## Prompt
In the listing below, find each line that holds "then" and list it.

## Dataset content
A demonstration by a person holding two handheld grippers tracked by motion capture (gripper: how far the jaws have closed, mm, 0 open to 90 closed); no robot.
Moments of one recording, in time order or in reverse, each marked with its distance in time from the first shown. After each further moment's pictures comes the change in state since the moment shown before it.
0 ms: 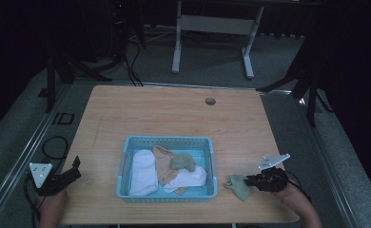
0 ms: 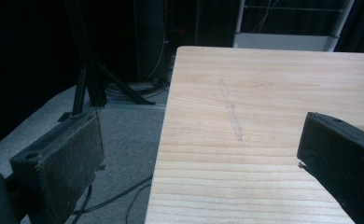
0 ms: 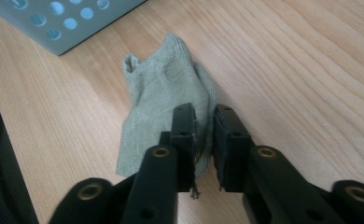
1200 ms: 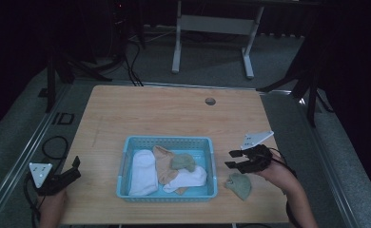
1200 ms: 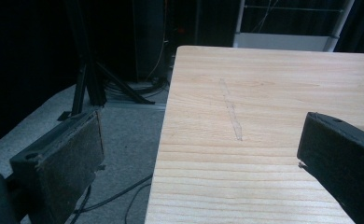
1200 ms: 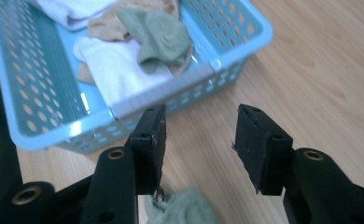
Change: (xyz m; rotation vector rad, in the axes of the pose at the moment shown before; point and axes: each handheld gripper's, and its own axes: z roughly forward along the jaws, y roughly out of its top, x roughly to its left) left arm 0.001 0.000 0.000 0.004 -0.001 -0.007; right arm 0.023 0.105 -0.010 -0.069 -0.008 -0.187
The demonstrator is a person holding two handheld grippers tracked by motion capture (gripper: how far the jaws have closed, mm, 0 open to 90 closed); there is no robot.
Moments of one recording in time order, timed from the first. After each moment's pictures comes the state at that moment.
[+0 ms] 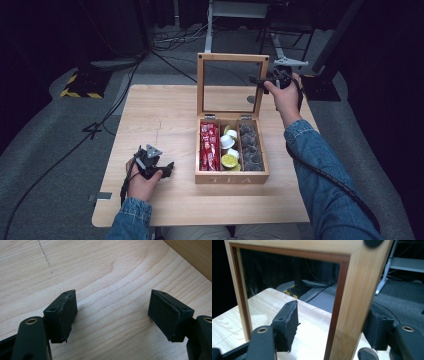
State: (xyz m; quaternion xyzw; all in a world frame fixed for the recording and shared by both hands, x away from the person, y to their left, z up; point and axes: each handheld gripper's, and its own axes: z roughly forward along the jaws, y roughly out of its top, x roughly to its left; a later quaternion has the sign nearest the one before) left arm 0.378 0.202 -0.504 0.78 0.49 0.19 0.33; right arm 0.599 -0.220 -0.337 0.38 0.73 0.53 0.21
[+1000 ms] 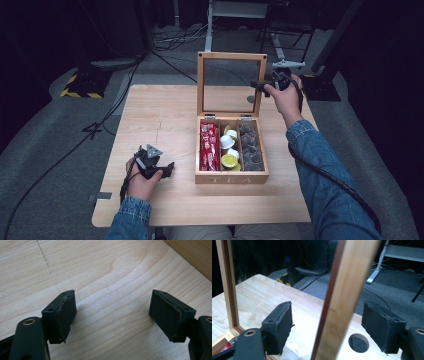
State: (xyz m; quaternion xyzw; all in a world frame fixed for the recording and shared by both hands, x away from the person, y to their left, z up) left arm 0.378 0.202 -0.503 0.79 0.49 0.19 0.33; right arm 0.606 -0.226 -0.346 0.40 0.75 0.48 0.21
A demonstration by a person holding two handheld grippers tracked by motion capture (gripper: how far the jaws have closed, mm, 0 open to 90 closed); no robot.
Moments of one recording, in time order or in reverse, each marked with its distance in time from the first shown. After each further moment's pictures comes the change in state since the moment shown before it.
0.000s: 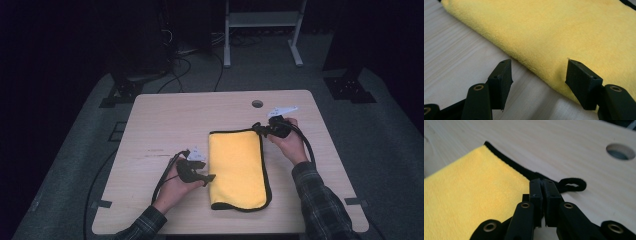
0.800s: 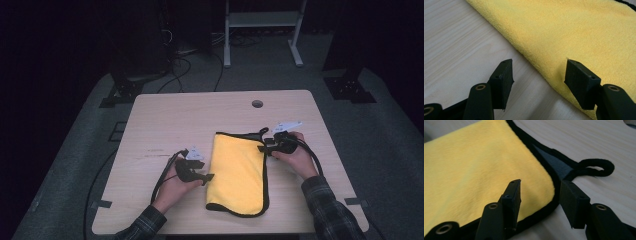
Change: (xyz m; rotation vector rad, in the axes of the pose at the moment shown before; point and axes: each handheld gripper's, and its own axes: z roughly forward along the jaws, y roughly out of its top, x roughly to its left) left arm 0.003 -0.002 0.000 -0.008 0.010 -0.026; right arm 0.007 -0.048 -0.009 0.080 0.017 -0.040
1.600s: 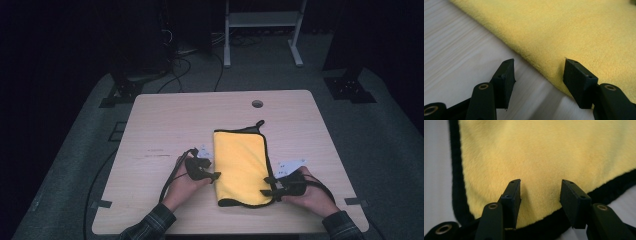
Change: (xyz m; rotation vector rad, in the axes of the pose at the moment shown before) left arm -0.006 0.011 0.019 0.046 0.020 0.010; right arm 0.092 -0.065 -0.056 0.082 0.234 -0.243
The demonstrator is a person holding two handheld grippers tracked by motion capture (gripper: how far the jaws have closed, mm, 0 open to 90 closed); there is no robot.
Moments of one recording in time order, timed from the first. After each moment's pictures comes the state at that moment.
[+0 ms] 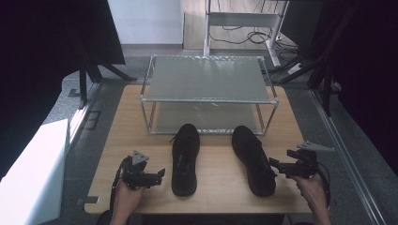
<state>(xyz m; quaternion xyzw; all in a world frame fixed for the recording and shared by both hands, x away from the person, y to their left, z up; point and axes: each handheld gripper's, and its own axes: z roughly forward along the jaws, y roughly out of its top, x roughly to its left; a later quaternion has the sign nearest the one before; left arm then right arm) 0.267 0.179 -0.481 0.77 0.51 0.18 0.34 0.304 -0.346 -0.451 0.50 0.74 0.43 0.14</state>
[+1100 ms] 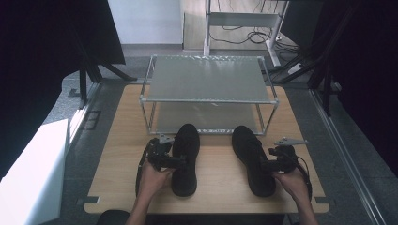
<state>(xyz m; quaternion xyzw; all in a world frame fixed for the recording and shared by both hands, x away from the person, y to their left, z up) 0.322 0.112 -0.465 0.79 0.49 0.13 0.35 0.330 -0.301 -0.469 0.47 0.79 0.38 0.12</state>
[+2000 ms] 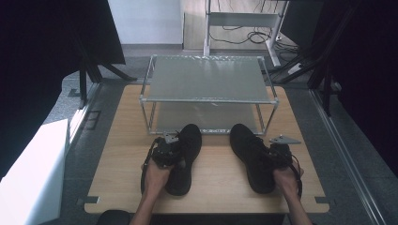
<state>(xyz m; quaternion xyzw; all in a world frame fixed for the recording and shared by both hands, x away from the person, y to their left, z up) 0.333 0.108 -0.479 0.79 0.49 0.18 0.33 0.342 -0.290 -0.480 0.49 0.77 0.37 0.19</state>
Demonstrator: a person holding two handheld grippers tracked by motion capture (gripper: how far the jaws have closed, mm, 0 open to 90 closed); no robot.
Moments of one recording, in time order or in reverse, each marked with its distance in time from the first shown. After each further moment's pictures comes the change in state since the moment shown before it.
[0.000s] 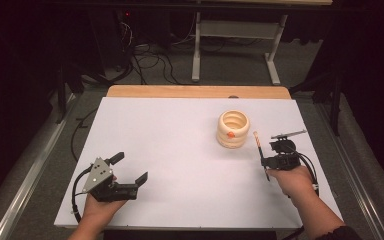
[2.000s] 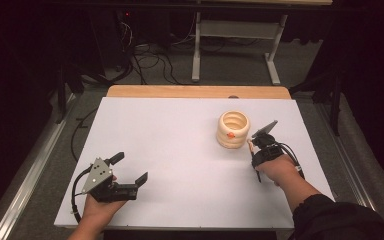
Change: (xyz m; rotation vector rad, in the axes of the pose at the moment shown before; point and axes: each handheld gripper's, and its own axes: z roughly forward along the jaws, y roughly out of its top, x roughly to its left) left arm -0.001 0.001 -0.002 -0.007 -0.003 0.004; right arm 0.021 0.033 0.043 0.302 -0.094 -0.116
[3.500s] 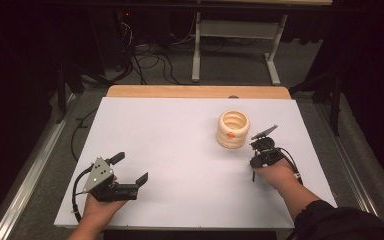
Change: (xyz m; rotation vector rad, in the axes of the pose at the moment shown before) left arm 0.000 -0.001 0.002 0.014 -0.006 -0.002; right arm 0.009 -0.013 -0.001 -0.127 -0.064 -0.038
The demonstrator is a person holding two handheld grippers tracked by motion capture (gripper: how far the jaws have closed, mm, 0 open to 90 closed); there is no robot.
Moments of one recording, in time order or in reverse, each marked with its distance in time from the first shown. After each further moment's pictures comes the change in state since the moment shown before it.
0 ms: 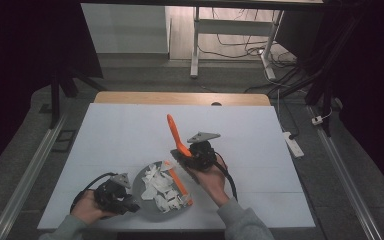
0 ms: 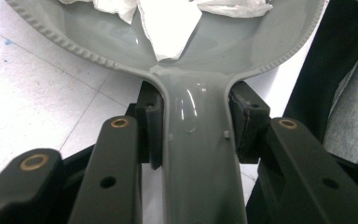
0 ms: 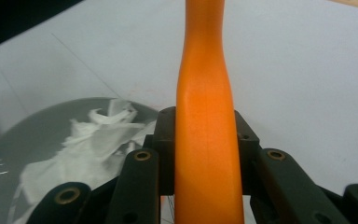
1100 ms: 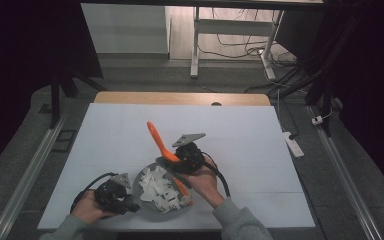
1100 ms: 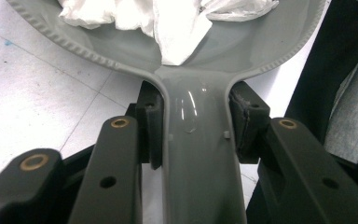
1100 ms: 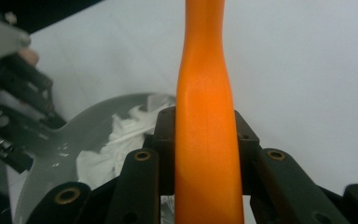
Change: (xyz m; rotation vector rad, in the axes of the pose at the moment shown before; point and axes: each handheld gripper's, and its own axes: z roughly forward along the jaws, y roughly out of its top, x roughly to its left) left arm 0.000 0.000 0.001 0.000 0.000 0.000; right arm 0.032 0.015 0.002 0.045 0.144 -0.098
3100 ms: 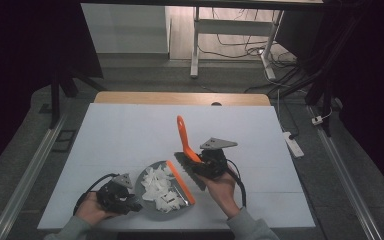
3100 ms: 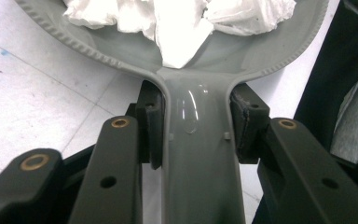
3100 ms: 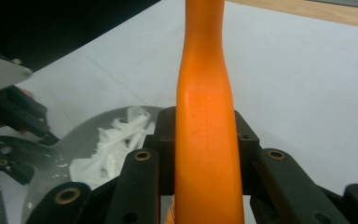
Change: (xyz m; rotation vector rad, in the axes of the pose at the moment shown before) left arm -0.001 0.000 0.006 -0.053 0.014 -0.017; right arm -0.015 -0.035 -0.050 -0.167 -0.097 0.135
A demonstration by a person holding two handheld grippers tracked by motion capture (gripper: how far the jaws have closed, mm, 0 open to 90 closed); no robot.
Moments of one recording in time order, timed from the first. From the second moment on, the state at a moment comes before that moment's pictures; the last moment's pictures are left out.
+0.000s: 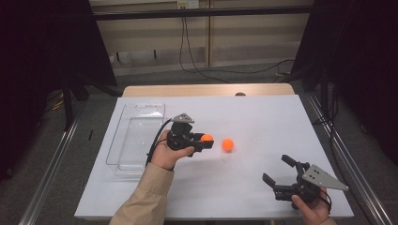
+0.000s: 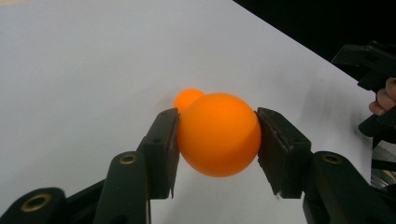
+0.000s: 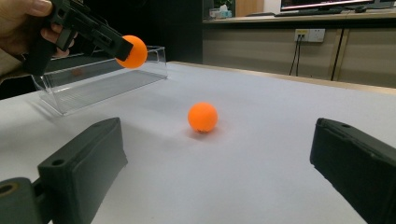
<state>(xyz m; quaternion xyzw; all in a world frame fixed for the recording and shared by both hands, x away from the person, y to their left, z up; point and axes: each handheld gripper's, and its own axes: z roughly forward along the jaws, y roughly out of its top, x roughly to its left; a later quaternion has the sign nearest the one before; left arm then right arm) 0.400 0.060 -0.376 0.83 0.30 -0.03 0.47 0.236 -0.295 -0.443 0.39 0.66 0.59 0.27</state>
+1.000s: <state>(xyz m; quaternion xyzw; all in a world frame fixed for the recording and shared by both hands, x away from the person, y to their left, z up) 0.407 0.081 -0.373 0.82 0.33 -0.02 0.46 0.236 -0.295 -0.443 0.39 0.66 0.59 0.27</state>
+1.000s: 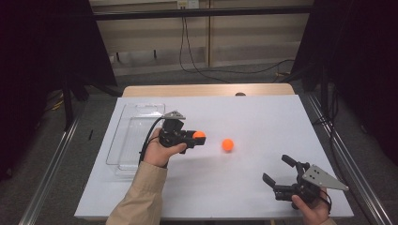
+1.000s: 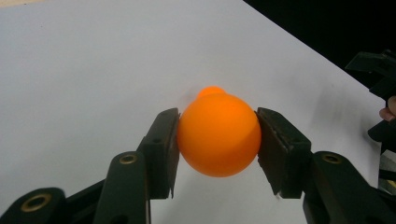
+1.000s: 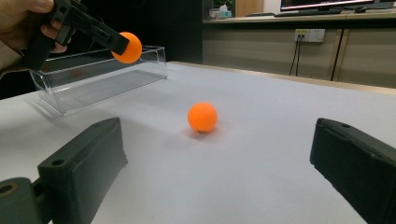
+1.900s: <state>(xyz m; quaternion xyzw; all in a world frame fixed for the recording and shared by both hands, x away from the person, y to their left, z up) 0.411 0.095 -0.369 0.81 0.35 -0.02 0.46 0.235 -0.295 -0.443 0.39 0.66 0.59 0.27</state>
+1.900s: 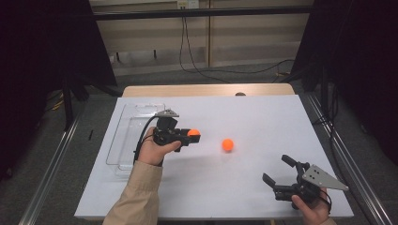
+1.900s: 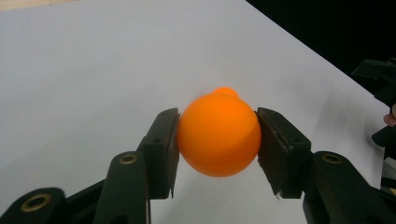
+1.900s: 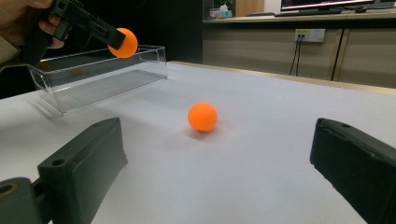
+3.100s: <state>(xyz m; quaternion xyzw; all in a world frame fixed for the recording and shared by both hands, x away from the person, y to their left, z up) 0.415 0.116 -0.363 0.81 0.37 0.00 0.46 0.235 -0.295 -0.443 0.39 0.66 0.59 0.27</state>
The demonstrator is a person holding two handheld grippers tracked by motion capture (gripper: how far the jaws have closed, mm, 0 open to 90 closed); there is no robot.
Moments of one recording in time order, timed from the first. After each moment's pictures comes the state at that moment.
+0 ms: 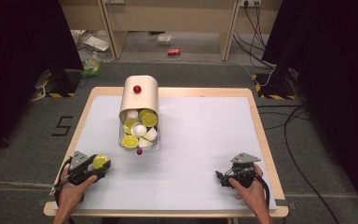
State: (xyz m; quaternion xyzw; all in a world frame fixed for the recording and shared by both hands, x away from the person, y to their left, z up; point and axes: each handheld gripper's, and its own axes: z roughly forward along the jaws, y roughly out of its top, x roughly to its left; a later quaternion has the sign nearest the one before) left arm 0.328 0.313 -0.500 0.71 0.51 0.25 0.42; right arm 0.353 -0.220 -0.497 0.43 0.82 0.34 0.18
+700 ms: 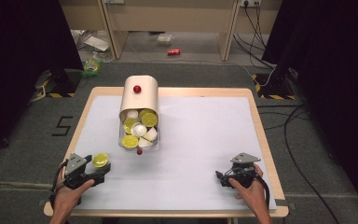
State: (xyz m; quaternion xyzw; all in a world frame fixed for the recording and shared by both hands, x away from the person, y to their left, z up) left arm 0.307 0.312 -0.481 0.70 0.49 0.26 0.44; right arm 0.353 -0.220 -0.497 0.43 0.82 0.34 0.18
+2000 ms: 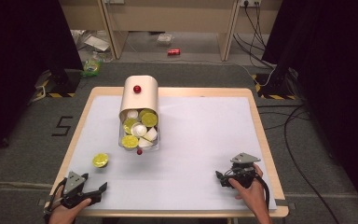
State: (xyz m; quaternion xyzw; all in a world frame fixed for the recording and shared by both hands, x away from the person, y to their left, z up) left arm 0.268 0.319 -0.516 0.73 0.51 0.25 0.39; right arm 0.352 -0.219 -0.497 0.44 0.81 0.34 0.18
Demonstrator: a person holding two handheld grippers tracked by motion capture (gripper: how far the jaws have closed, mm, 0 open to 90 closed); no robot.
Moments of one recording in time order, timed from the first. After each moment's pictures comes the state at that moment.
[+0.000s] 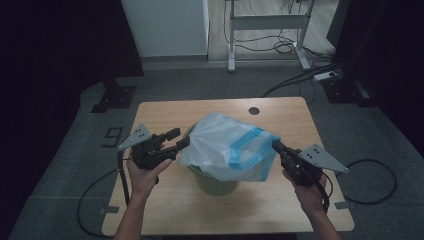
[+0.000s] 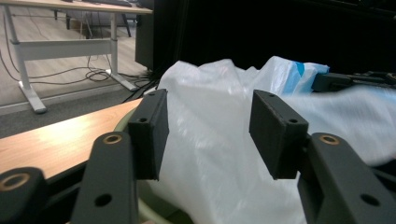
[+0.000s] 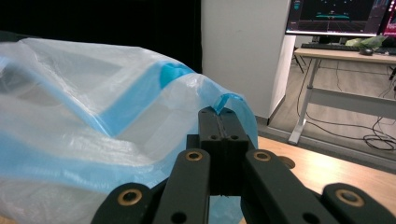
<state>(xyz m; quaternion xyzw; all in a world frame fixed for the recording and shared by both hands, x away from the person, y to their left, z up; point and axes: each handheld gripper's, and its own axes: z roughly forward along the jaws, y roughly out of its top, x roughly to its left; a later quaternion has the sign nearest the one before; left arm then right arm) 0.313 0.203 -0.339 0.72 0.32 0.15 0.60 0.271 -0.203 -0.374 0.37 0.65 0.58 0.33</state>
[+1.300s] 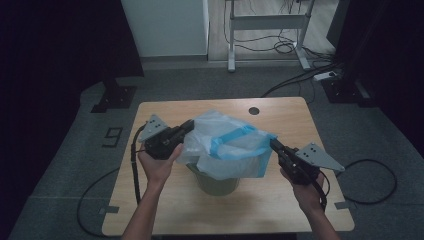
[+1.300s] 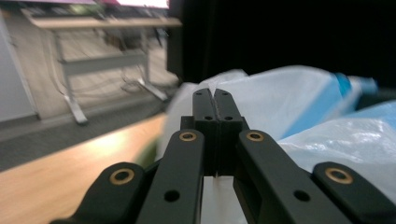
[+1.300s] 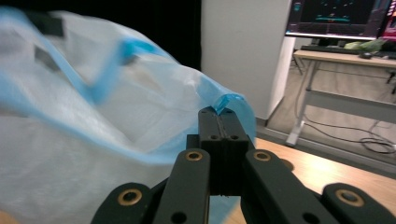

## Result of this task
<state>(xyz m; quaternion xyzw; all in a world frame fixed for the recording and shared by both hands, x away from the person, y to their left, z up; point and axes: each handheld gripper's, and its own axes: z roughly forward along the jaws, y roughly out of its top, x roughly to its left; a later quaternion has the sign nearest the one before; left arm then right arm) 0.267 0.179 -0.481 0.77 0.51 0.18 0.34 0.304 -0.346 -0.451 0.50 0.74 0.43 0.14</state>
<state>(xyz m; quaternion xyzw; all in a world frame fixed for the recording and shared by both hands, x away from the person, y to their left, z up; point and axes: each handheld gripper's, and its own axes: z roughly forward along the jaws, y roughly out of its top, x roughly to its left; a later quaternion has the sign nearest the one before; left arm then right arm) 0.400 0.060 -0.376 0.83 0.30 -0.03 0.47 0.236 -0.295 -0.443 0.39 0.66 0.59 0.27</state>
<state>(xyz m; quaternion xyzw; all in a world frame fixed for the recording and shared by both hands, x away from the person, y to their left, z up; point and axes: each handheld gripper's, and its own axes: z roughly forward along the jaws, y roughly out of its top, x roughly to its left; a later quaternion has the sign nearest the one before; left arm then right arm) 0.313 0.203 -0.339 0.72 0.32 0.15 0.60 0.271 -0.203 -0.374 0.37 0.65 0.58 0.33</state>

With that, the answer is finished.